L’entrée de Kasapreko à la Bourse du Ghana suscite un intérêt rarement observé sur le marché financier du pays. Le fabricant d’Alomo Bitters a levé près de 120 millions de dollars, soit deux fois le montant recherché avant sa cotation prévue le 17 juin prochain.
Kasapreko s’apprête à faire son entrée sur le Ghana Stock Exchange (GSE) dans un climat d’optimisme rarement observé pour une entreprise industrielle locale. La société sera cotée le 17 juin sous le symbole KPLC après une introduction en Bourse largement sursouscrite.
Ouverte le 4 mai 2026, l’offre publique visait à lever 700 millions de cedis ghanéens, soit environ 60 millions de dollars. À la clôture de la période de souscription le 1er juin, les demandes des investisseurs ont atteint 1,4 milliard de cedis, soit près de 120 millions de dollars.
Cette performance représente l’une des plus importantes sursouscriptions enregistrées par une entreprise manufacturière sur le marché financier ghanéen. Des milliers d’investisseurs particuliers et institutionnels n’ont pas obtenu toutes les actions demandées.
Cette situation pourrait alimenter une forte demande dès les premiers échanges. Les investisseurs qui souhaitent renforcer leur participation devront se tourner vers le marché secondaire après la cotation.
Le prix de souscription a été fixé à 1,20 cedi par action. Plusieurs analystes estiment que le titre pourrait débuter au-dessus de ce niveau en raison de la pression de la demande.
Kasapreko attire de nombreux investisseurs, la raison
L’intérêt observé s’explique en grande partie par le parcours de l’entreprise. Fondée en 1987 par le Dr Kwabena Adjei dans un garage à Nungua, près d’Accra, Kasapreko est devenue l’un des principaux producteurs de boissons d’Afrique de l’Ouest.

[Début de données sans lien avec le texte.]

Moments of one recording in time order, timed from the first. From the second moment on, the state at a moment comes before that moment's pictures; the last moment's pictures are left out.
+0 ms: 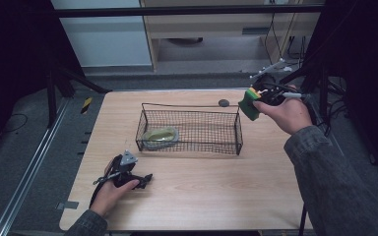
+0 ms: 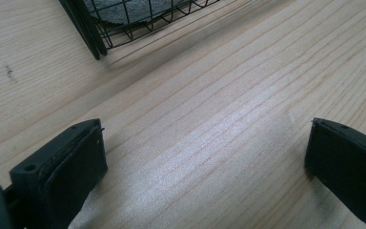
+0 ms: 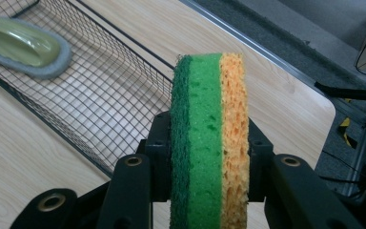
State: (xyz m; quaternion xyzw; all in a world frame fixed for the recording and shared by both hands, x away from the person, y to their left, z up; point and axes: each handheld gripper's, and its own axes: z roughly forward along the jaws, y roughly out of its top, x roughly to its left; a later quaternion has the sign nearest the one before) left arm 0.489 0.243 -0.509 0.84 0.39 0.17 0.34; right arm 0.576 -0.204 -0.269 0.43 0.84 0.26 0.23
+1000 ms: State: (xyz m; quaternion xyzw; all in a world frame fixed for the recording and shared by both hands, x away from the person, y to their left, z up) left arm 0.490 0.243 -0.509 0.84 0.39 0.17 0.34; right arm 0.609 -0.148 -0.298 0.38 0.87 0.24 0.21
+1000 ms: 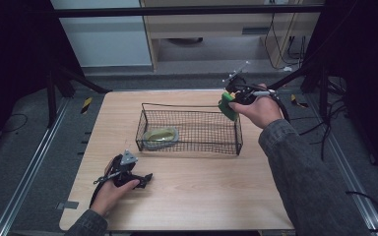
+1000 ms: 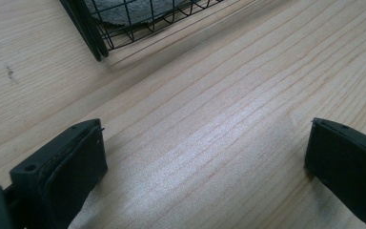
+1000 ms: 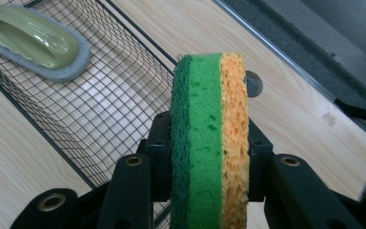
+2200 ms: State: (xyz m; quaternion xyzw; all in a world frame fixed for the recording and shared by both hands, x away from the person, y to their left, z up) left arm 0.492 0.244 -0.509 0.84 0.39 0.17 0.34; right arm 0.628 -0.153 -0.343 0.38 0.88 0.22 0.20
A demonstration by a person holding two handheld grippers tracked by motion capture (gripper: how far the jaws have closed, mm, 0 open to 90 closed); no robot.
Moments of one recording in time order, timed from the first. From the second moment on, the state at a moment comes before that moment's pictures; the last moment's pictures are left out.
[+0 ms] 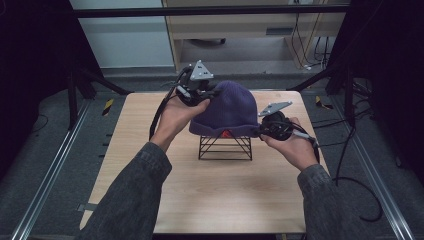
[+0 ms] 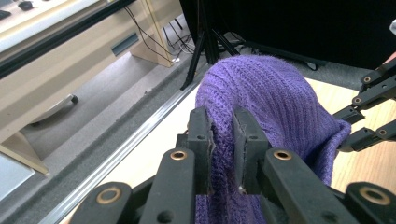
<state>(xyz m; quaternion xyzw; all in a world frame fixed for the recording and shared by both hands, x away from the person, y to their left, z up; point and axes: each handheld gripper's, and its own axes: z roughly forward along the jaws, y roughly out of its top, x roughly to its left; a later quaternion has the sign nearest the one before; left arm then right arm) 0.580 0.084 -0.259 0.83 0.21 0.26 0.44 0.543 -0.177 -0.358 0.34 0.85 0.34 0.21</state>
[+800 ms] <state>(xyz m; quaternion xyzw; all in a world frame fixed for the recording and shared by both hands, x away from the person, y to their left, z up) 0.578 0.085 -0.288 0.84 0.22 0.24 0.43 0.545 -0.177 -0.387 0.35 0.86 0.32 0.19</state>
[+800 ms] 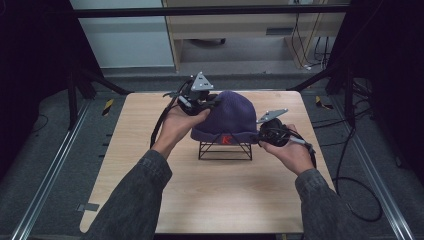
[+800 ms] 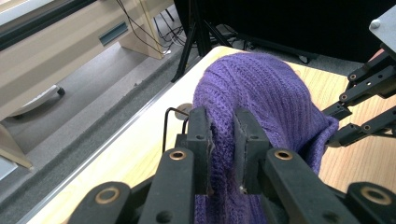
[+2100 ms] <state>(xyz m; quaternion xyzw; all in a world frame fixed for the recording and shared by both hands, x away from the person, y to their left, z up) 0.575 0.086 -0.312 0.85 0.21 0.22 0.44 0.543 -0.179 -0.406 0.36 0.86 0.32 0.18</state>
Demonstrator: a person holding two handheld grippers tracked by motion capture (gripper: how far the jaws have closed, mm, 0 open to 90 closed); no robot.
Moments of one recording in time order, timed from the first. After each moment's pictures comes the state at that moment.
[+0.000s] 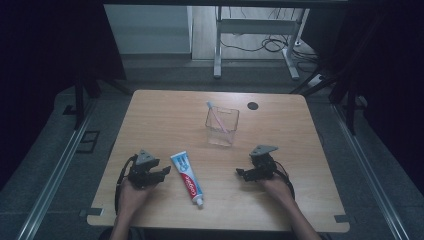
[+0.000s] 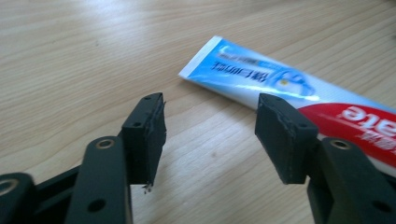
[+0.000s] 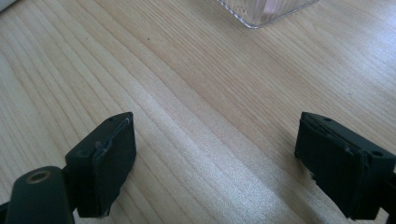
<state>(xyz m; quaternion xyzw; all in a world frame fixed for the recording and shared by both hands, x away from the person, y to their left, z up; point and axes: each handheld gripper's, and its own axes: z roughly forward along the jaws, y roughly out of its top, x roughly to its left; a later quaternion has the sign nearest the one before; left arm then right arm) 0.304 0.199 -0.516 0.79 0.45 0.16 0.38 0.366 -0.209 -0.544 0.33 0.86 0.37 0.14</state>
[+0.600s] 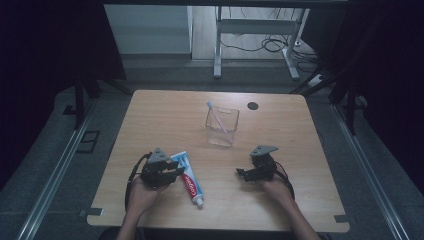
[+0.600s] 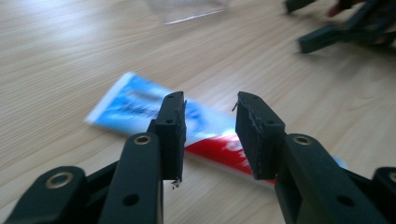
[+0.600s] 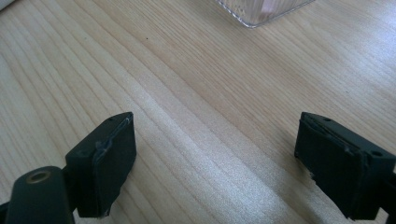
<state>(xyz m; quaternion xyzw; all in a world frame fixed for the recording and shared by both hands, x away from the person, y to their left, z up) 0.297 0.153 -0.487 0.82 0.39 0.10 0.41 0.365 -0.210 -0.544 0.34 0.86 0.37 0.14</state>
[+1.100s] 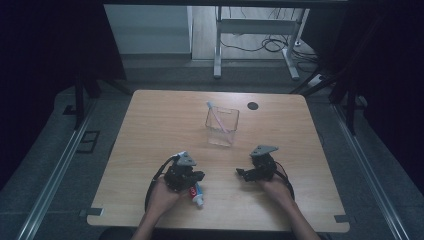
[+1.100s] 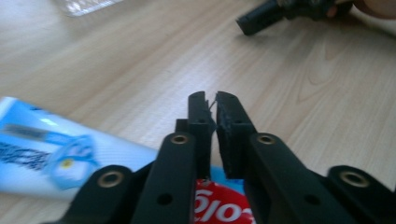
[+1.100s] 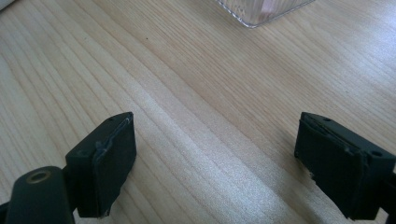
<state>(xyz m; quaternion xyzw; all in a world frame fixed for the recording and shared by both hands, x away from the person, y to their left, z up) 0.297 0.089 -0.492 0.87 0.34 0.05 0.37 0.365 -0.210 -0.544 0.34 0.86 0.37 0.14</state>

L’entreprise s’est imposée grâce à Alomo Bitters, une marque aujourd’hui présente dans plusieurs pays de la sous-région, notamment au Nigeria, au Togo, au Burkina Faso, en Côte d’Ivoire, au Liberia, en Sierra Leone et en Gambie. Ses produits sont également exportés vers plusieurs marchés de la diaspora.
Au fil des années, le groupe a diversifié ses activités. Son portefeuille comprend désormais des boissons énergisantes, des boissons gazeuses, du whisky, du gin ainsi que l’eau embouteillée Awake.

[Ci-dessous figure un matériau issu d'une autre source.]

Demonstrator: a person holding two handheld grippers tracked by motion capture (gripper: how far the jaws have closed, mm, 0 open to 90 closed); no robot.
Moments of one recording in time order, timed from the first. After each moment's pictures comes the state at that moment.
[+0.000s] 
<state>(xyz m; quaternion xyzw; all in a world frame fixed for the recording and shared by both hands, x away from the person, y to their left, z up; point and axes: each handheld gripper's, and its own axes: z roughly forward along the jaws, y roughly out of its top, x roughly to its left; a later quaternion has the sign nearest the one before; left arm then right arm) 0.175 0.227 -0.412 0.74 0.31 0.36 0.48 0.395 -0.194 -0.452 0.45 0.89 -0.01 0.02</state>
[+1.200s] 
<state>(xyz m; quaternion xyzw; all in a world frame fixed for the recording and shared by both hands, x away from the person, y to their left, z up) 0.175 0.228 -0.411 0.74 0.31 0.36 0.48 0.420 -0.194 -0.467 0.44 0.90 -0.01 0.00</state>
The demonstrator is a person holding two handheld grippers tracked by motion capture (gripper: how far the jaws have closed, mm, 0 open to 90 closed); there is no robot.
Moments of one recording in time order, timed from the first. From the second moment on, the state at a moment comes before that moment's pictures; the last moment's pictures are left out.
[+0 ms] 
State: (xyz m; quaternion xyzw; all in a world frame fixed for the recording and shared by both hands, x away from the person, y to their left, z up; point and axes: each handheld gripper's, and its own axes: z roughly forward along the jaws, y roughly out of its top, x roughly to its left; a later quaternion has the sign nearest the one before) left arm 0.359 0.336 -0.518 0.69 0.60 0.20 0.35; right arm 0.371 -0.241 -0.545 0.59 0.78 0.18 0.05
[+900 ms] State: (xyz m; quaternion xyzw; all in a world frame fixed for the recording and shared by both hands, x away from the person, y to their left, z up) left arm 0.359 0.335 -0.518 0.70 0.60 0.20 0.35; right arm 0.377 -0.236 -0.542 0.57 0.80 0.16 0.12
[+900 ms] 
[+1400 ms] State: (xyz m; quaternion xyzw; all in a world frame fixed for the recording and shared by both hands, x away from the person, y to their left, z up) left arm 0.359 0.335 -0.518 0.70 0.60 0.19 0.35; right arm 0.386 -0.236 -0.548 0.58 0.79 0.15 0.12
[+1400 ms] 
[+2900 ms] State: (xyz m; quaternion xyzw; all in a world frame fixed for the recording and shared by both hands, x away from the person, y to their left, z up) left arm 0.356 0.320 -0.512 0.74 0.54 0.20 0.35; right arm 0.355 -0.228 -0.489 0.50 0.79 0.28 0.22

Cette expansion se reflète dans ses résultats financiers. Le chiffre d’affaires est passé d’environ 660 millions de cedis en 2020 à près de 3,5 milliards de cedis en 2025. Au premier trimestre 2026, le bénéfice net a progressé de 55 % pour atteindre 73 millions de cedis.

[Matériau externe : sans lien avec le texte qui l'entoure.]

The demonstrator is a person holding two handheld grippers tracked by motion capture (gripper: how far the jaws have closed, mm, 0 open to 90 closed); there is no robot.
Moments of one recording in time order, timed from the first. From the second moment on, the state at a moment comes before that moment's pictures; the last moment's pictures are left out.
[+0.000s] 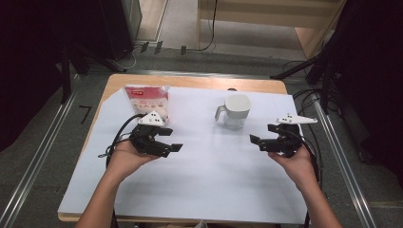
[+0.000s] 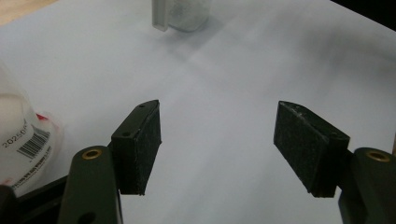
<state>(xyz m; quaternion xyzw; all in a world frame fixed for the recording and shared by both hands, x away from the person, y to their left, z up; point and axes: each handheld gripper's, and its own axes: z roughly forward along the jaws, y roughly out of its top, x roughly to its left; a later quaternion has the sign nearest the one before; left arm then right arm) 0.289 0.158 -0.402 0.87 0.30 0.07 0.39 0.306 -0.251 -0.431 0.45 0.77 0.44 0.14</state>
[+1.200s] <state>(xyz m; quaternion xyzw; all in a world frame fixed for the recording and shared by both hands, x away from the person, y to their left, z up) 0.290 0.162 -0.403 0.87 0.30 0.06 0.39 0.373 -0.206 -0.464 0.50 0.75 0.39 0.16</state>
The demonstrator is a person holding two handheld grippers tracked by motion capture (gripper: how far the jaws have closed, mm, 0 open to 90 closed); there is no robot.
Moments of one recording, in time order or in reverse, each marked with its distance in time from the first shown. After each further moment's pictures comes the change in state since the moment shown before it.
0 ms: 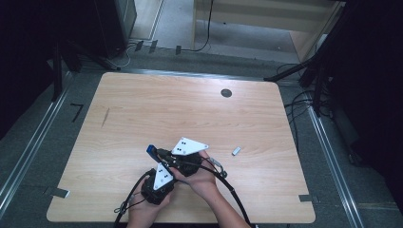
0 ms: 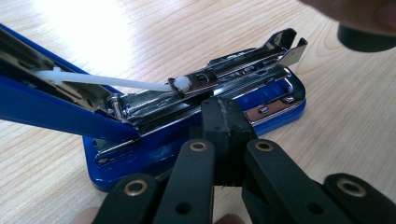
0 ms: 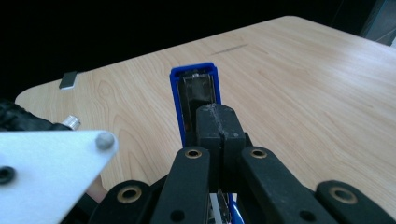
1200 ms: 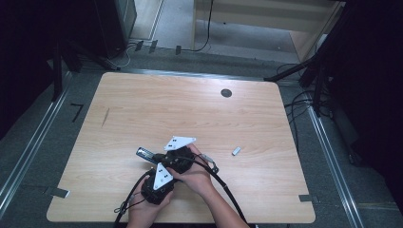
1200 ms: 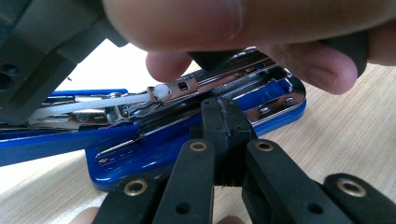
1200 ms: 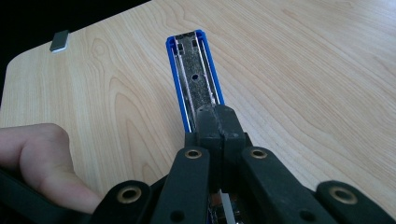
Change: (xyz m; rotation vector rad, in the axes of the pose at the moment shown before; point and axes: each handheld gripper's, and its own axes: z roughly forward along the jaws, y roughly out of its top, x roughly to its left) left arm 0.000 0.000 0.000 0.002 -0.001 -0.003; right arm -0.009 -0.009 0.031 0.198 0.059 0.077
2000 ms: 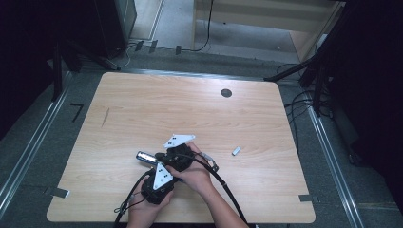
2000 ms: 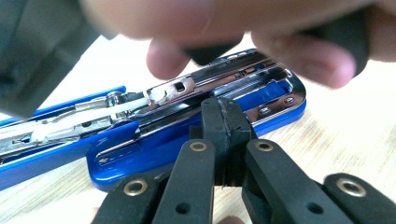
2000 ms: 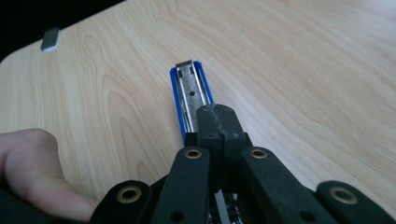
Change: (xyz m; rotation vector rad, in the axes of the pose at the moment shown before) left arm 0.000 0.000 0.000 0.000 -0.003 -0.005; right arm -0.004 0.003 0.000 0.025 -0.013 0.037
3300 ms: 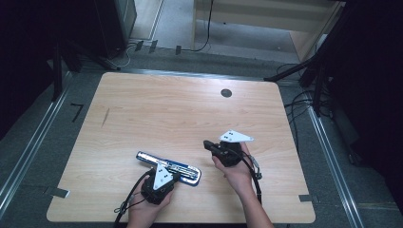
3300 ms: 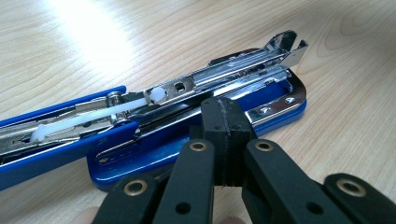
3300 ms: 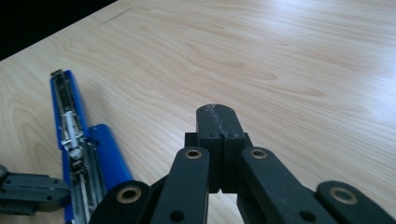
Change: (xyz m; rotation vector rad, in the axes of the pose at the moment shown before) left arm 0.000 0.000 0.000 0.001 0.002 0.003; right arm -0.068 -0.050 -0.107 -0.159 -0.275 0.169
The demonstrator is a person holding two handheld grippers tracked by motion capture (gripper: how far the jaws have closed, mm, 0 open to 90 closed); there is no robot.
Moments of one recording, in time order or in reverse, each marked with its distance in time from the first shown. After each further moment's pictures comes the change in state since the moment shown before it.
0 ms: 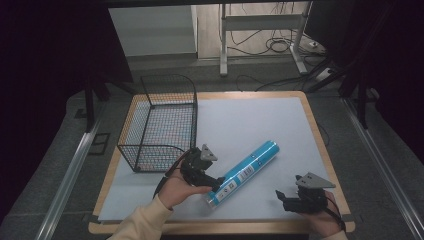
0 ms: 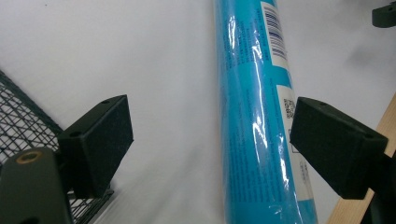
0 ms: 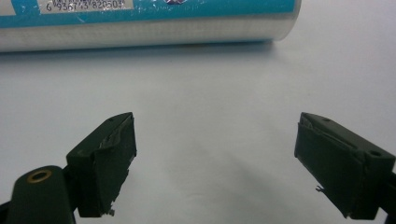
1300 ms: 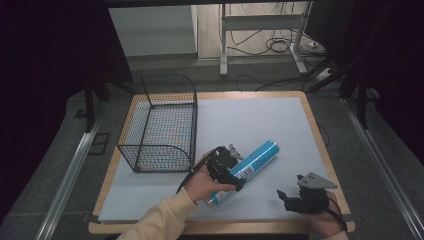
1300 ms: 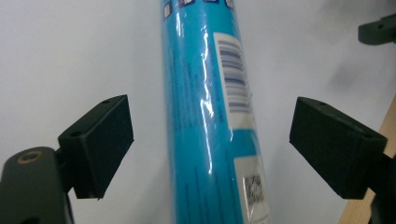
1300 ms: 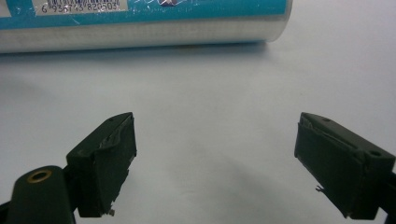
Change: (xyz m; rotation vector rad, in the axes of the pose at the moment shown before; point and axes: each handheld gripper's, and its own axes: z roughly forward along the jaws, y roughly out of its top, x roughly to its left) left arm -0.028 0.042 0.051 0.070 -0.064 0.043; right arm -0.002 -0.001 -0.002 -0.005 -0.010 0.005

Kasapreko emploie aujourd’hui plus de 2 300 personnes. Malgré l’ouverture de son capital au public, la famille fondatrice conserve le contrôle majoritaire de l’entreprise.
L’entrée en Bourse de Kasapreko envoie un signal fort à l’économie ghanéenne
Les fonds levés doivent financer la construction d’une nouvelle usine à Adeiso, dans la région de l’Est du Ghana. Cette unité sera dédiée à la production d’eau embouteillée et de boissons gazeuses afin de répondre à une demande en hausse sur le marché local et à l’exportation.
Pour les populations, les effets pourraient dépasser le simple cadre financier. La construction du site devrait soutenir l’emploi local et créer des opportunités pour les entreprises de transport, les fournisseurs de matières premières et plusieurs prestataires de services. À terme, l’augmentation des capacités de production pourrait également renforcer les exportations et les recettes économiques liées à l’activité industrielle.
L’opération traduit aussi une confiance renouvelée des investisseurs dans les entreprises ghanéennes. Le succès de cette levée de fonds montre que l’épargne locale peut contribuer au financement de projets industriels d’envergure lorsque les perspectives de croissance sont jugées solides.
Cette introduction en Bourse intervient alors que le Ghana Stock Exchange affiche une dynamique favorable. L’indice composite du marché figurait parmi les plus performants d’Afrique en 2025. Dans ce contexte, l’arrivée de Kasapreko apporte davantage de diversité à une place financière encore dominée par les banques et les télécommunications.
Au-delà de la première séance de cotation, l’opération pourrait encourager d’autres entreprises locales à envisager le marché boursier comme une source de financement. Pour de nombreux observateurs, elle constitue un test grandeur nature de la capacité du marché financier ghanéen à accompagner la croissance des champions industriels nationaux.